__Work order__
The complete data, repeated exactly, should form your response.

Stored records
——

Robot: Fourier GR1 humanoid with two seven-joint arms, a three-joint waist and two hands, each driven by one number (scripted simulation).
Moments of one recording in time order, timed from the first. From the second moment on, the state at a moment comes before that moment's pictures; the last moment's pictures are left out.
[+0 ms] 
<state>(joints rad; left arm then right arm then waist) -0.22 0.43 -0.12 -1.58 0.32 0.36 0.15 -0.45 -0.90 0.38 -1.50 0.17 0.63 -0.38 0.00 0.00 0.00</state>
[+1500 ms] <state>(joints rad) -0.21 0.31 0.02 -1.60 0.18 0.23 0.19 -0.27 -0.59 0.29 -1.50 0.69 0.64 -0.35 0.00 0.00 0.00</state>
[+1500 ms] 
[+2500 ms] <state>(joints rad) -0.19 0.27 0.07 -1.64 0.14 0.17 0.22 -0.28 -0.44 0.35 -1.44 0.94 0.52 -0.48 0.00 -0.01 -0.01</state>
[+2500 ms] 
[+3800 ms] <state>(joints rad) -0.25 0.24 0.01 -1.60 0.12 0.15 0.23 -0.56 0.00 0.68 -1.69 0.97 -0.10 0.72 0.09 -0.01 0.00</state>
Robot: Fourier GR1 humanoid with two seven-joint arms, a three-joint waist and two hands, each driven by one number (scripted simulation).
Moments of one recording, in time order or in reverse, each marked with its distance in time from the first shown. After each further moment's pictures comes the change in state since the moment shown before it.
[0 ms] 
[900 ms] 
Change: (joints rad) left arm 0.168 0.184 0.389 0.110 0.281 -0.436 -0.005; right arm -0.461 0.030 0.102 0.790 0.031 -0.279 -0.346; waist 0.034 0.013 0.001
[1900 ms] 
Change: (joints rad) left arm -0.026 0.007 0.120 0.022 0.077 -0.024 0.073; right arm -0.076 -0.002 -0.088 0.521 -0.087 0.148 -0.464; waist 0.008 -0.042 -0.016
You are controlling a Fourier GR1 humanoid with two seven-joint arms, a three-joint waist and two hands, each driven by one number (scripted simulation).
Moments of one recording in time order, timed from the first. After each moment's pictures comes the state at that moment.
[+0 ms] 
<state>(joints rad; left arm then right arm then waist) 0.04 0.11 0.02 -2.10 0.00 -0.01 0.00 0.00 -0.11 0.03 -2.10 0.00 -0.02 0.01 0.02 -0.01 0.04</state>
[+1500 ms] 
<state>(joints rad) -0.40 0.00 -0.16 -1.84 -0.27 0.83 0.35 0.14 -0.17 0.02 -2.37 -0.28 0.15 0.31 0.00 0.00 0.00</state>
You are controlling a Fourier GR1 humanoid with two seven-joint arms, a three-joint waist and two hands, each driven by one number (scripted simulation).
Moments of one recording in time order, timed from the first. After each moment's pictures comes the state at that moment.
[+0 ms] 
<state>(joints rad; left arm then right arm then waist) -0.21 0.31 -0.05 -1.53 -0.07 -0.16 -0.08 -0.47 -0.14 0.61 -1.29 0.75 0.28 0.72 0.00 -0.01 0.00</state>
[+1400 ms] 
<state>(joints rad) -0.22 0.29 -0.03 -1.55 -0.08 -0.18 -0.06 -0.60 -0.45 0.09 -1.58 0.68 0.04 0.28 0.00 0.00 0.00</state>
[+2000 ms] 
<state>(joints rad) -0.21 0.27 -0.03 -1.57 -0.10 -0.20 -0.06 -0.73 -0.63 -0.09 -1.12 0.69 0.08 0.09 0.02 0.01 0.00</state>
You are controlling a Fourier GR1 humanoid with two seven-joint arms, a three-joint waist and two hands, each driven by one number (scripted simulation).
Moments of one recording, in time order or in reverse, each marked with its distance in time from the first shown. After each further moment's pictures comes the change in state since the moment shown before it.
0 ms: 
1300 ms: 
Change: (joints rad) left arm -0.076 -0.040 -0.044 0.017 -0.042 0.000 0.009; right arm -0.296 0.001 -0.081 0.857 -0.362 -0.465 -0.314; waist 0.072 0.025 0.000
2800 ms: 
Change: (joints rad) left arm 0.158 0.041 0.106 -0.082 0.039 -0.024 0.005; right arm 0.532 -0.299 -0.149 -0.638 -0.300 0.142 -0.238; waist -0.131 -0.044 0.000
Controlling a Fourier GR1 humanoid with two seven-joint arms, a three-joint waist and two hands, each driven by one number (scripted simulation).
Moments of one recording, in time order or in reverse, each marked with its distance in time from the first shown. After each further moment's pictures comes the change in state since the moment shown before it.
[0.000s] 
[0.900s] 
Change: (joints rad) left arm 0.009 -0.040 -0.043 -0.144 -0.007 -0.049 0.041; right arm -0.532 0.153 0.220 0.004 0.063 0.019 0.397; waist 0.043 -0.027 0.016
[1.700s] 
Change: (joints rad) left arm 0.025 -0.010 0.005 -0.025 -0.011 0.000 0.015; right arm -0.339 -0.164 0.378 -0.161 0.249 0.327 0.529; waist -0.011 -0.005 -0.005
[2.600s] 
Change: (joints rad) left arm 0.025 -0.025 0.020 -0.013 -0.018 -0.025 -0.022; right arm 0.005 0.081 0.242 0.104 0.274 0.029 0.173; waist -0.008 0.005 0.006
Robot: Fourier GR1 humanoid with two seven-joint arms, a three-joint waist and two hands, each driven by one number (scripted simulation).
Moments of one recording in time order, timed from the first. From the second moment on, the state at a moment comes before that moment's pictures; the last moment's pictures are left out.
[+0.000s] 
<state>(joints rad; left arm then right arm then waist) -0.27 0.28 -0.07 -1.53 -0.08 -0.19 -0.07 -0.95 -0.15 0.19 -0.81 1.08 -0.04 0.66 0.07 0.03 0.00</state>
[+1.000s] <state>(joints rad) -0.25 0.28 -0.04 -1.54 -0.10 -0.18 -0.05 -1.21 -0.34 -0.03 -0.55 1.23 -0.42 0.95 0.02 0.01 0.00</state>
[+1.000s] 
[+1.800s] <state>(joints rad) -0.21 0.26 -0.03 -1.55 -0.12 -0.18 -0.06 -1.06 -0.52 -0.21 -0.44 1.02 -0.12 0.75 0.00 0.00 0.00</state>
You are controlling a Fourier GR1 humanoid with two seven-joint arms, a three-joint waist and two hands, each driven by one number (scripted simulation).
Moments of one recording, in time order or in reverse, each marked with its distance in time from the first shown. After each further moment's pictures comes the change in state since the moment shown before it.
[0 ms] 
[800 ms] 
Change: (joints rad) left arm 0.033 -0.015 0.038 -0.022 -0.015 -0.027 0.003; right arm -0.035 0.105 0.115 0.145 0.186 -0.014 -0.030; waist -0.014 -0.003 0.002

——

__Task response__
Robot: Fourier GR1 humanoid with two seven-joint arms, a three-joint waist and two hands, each driven by one number (scripted simulation).
Moments of one recording in time order, timed from the first. From the second moment on, the state at a moment comes before that moment's pictures; the last moment's pictures are left out.
[+0 ms] 
<state>(joints rad; left arm then right arm then waist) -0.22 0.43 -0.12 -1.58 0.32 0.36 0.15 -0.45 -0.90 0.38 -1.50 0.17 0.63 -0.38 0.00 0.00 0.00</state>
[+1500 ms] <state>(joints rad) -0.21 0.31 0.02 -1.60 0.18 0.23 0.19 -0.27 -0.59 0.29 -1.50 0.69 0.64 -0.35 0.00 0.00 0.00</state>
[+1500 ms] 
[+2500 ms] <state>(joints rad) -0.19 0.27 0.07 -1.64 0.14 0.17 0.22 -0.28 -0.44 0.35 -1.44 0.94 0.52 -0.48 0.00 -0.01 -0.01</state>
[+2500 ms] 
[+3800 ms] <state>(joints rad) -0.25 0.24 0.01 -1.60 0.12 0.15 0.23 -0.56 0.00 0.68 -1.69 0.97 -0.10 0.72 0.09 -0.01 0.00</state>
Robot: Fourier GR1 humanoid with two seven-joint arms, a three-joint waist and two hands, each driven by one number (scripted simulation).
Moments of one recording, in time order or in reverse, each marked with its distance in time from the first shown. After each further moment's pictures comes the change in state since the moment shown before it.
[0 ms] 
[900 ms] 
Change: (joints rad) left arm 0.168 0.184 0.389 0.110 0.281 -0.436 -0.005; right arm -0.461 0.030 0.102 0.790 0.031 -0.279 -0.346; waist 0.034 0.013 0.001
[1900 ms] 
Change: (joints rad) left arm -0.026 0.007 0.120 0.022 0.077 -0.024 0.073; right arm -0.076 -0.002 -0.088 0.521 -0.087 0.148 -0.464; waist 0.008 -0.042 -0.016
You are controlling a Fourier GR1 humanoid with two seven-joint arms, a three-joint waist and two hands, each driven by one number (scripted simulation).
Moments of one recording in time order, timed from the first. After each moment's pictures comes the state at that moment.
[+0 ms] 
<state>(joints rad; left arm then right arm then waist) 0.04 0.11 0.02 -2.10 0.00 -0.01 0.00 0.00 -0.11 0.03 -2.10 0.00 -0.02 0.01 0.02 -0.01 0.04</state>
[+1500 ms] 
<state>(joints rad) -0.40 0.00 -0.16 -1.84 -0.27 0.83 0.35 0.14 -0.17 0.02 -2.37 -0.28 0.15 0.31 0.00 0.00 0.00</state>
You are controlling a Fourier GR1 humanoid with two seven-joint arms, a three-joint waist and two hands, each driven by one number (scripted simulation).
Moments of one recording in time order, timed from the first. After each moment's pictures comes the state at that moment.
[+0 ms] 
<state>(joints rad; left arm then right arm then waist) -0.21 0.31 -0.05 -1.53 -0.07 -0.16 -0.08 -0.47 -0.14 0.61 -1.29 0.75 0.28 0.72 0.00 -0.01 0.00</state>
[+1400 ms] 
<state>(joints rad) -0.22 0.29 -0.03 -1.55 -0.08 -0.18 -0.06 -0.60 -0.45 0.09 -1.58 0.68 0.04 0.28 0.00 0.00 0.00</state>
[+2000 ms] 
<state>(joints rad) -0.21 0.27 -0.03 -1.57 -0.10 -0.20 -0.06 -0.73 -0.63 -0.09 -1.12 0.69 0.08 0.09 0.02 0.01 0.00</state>
You are controlling a Fourier GR1 humanoid with two seven-joint arms, a three-joint waist and two hands, each driven by one number (scripted simulation).
Moments of one recording, in time order or in reverse, each marked with its distance in time from the first shown. After each further moment's pictures comes the change in state since the moment shown before it.
0 ms: 
1300 ms: 
Change: (joints rad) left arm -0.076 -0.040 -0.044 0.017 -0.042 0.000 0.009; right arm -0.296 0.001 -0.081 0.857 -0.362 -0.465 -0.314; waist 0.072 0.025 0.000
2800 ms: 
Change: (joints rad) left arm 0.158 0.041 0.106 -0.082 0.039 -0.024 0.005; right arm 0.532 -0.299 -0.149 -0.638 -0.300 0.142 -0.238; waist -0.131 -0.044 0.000
Controlling a Fourier GR1 humanoid with two seven-joint arms, a three-joint waist and two hands, each driven by one number (scripted simulation).
Moments of one recording, in time order or in reverse, each marked with its distance in time from the first shown. After each further moment's pictures comes the change in state since the moment shown before it.
[0.000s] 
[0.900s] 
Change: (joints rad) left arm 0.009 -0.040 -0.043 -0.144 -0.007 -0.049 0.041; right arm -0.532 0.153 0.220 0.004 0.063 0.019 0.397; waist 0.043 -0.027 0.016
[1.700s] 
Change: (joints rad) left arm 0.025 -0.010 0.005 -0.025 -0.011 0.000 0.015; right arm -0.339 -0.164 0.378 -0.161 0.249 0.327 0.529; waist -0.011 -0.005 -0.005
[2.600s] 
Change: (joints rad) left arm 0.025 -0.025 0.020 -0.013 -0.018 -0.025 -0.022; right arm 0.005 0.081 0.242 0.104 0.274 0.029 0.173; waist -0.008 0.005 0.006
Robot: Fourier GR1 humanoid with two seven-joint arms, a three-joint waist and two hands, each driven by one number (scripted simulation).
Moments of one recording in time order, timed from the first. From the second moment on, the state at a moment comes before that moment's pictures; the last moment's pictures are left out.
[+0.000s] 
<state>(joints rad; left arm then right arm then waist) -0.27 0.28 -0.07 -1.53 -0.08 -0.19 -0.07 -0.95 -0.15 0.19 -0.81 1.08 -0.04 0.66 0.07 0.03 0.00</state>
[+1.000s] <state>(joints rad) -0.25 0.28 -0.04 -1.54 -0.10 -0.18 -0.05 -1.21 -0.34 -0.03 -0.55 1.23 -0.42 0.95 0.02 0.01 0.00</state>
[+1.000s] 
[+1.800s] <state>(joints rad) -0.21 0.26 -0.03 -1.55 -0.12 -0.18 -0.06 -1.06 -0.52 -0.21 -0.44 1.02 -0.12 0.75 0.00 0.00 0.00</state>
You are controlling a Fourier GR1 humanoid with two seven-joint arms, a three-joint waist and two hands, each driven by one number (scripted simulation).
Moments of one recording, in time order or in reverse, each marked with its distance in time from the first shown. After each further moment's pictures comes the change in state since the moment shown before it.
[0 ms] 
[800 ms] 
Change: (joints rad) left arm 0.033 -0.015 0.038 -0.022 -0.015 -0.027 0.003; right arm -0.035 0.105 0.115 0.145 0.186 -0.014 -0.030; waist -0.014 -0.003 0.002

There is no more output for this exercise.